Ricadono in questa categoria gli eventi promossi dall’azienda (lanci di prodotto, conferenze stampa) o ai quali essa partecipa come sponsor (dell’intero evento o di suoi protagonisti). Il concept di comunicazione e i contenuti da condividere nei vari ambienti di rete potranno essere preparati in anticipo. Poi durante l’evento, grazie ad un monitoraggio delle keyword legate ad esso, si potranno individuare le opportunità offerte dalle conversazioni.

Il caso di studio più famoso è quello di Oreo, che durante il black out del Super Bowl 2013, grazie ad un team di 15 persone ideò e promosse il tweet “Senza luce? nessun problema. Puoi sempre inzuppare al buio”, ottenendo migliaia di rilanci e un’inattesa copertura stampa.

La scorsa estate, durante Wimbledon, è stata Adidas UK ad abbracciare il tempo reale, dando vita ad una campagna per celebrare Andy Murray e coinvolgere i suoi fan in un contest per indovinare in quale zona del campo sarebbe caduta la pallina. Il successo dell’iniziativa ha convinto Adidas Group a creare una serie di “digital newsroom” per i suoi brand nei prossimi dodici mesi.

In questa categoria rientrano anche i contest o i sondaggi televisivi che usano i social media per coinvolgere gli spettatori.

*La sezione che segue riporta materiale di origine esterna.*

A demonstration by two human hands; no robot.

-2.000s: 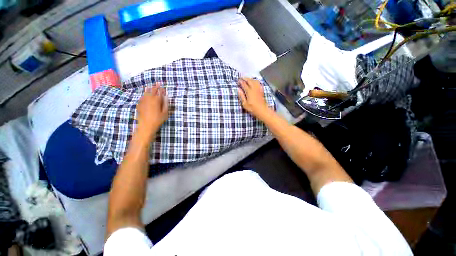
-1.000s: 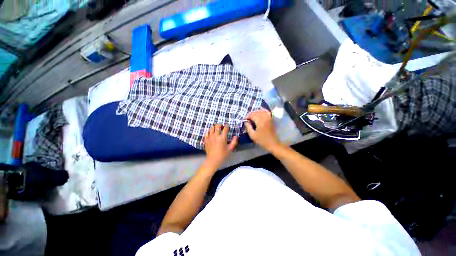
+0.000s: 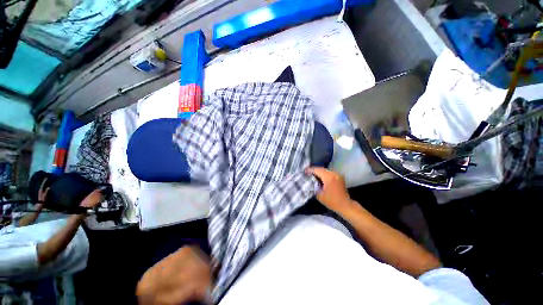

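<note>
The black and white plaid garment [image 3: 268, 128] lies across the navy padded board [image 3: 156, 150] and hangs over its front edge towards me. My right hand [image 3: 332, 189] pinches the garment's edge at the board's right front. My left hand [image 3: 178, 277] is low at the bottom left, blurred, at the garment's lower end; its fingers are partly hidden and it appears to grip the cloth. The steam iron [image 3: 417, 164] with a wooden handle is parked on the right, not held. A dark pointed piece [image 3: 286, 75] shows at the garment's far edge.
A grey metal plate [image 3: 387, 104] and crumpled white cloth [image 3: 446, 98] are beside the iron. A blue bar with a red label [image 3: 192, 71] and a long blue bar [image 3: 268, 22] lie behind the board. Another person's arm [image 3: 59, 238] is at left with dark cloth.
The garment's near part has been drawn towards me off the board's front. My left hand has moved down and left with it; my right hand stays near the front edge. The view has shifted.
</note>
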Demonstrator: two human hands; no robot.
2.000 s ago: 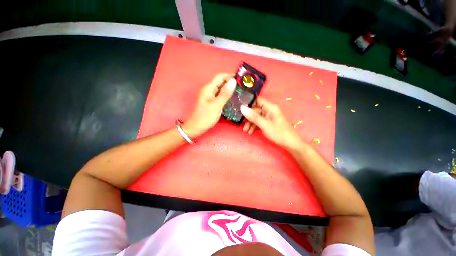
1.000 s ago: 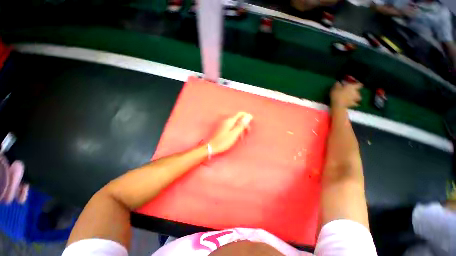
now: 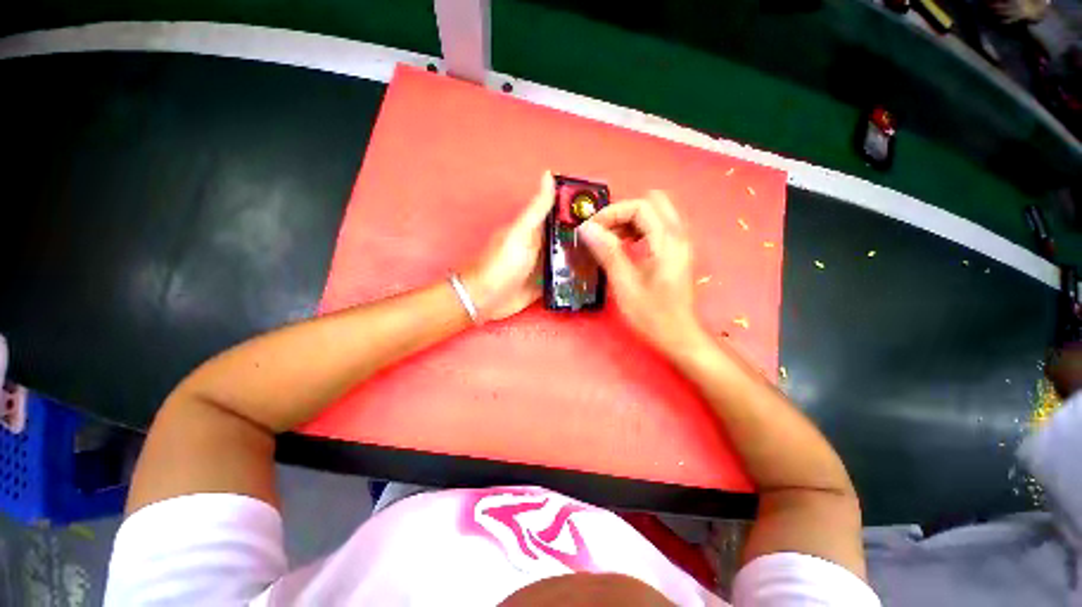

blogmeter real time dashboard

2. Eventi programmati che fanno scattare una risposta automatica

Si tratta di reazioni automatizzate a determinate azioni dell’utente. L’assegnazione di offerte speciali su Foursquare o l’uso di nuove tecnologie come iBeacon per proporre occasioni d’acquisto alle persone che si trovano in una certa area e che le riceveranno sul proprio smartphone, come sperimentato da Macy’s.
Infine i casi di “analisi predittive automatiche” applicate all’e-commerce in cui l’azienda, riesce a prevedere un bisogno del consumatore, sulla base dell’analisi di dati relativi ai suoi comportamenti o a quelli di categorie similari di persone, come fa Amazon.

3. Eventi non programmati che richiedono una risposta immediata

Si può trattare di notizie improvvise che colpiscono l’azienda o che riguardano un argomento che può essere sfruttato a proprio vantaggio. Il fatto più recente, che ha interessato entrambe le casistiche, è stato la crisi Barilla dopo le improvvide dichiarazioni sulle famiglie gay. Nel periodo di tempo impiegato dall’azienda ad arginare gli effetti negativi, i competitor sono riusciti a reagire vigorosamente sui social media per sfruttare a proprio vantaggio la gaffe.

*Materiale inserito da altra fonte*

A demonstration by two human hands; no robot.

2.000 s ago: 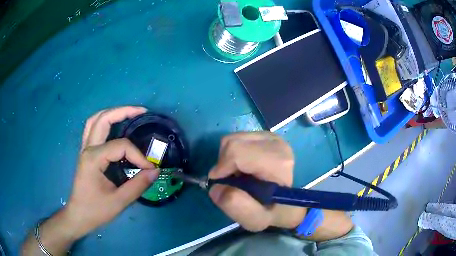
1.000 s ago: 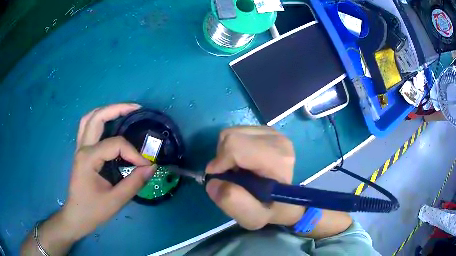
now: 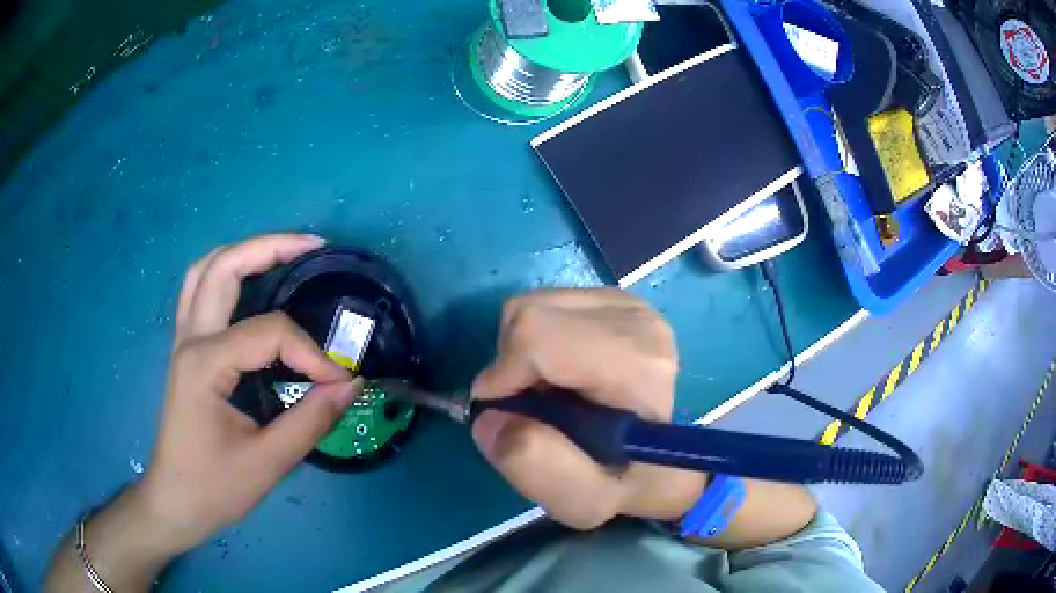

Nella stessa categoria possono farsi rientrare le situazioni di Social Caring che mettono alla prova la capacità dell’azienda di intercettare e rispondere velocemente a richieste esplicite degli utenti. Una capacità che ancora poche stanno mostrando, visto che solo il 2% delle aziende italiane offrono con continuità questo servizio su Facebook e Twitter.

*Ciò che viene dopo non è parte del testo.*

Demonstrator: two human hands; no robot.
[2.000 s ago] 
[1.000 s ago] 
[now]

In definitiva chi si occupa di marketing e comunicazione in un azienda dovrà pensarsi e strutturarsi sempre più come una redazione in grado di sfruttare l’attimo, al fine di entrare in contatto con le persone. Dunque il Real Time Marketing non si può improvvisare, ma richiede un approccio ragionato, che comprende la definizione di procedure, la formazione di risorse e l’utilizzo di strumenti di Real Time Listening adatti a far emergere quelle informazioni che potranno essere adeguatamente sfruttate.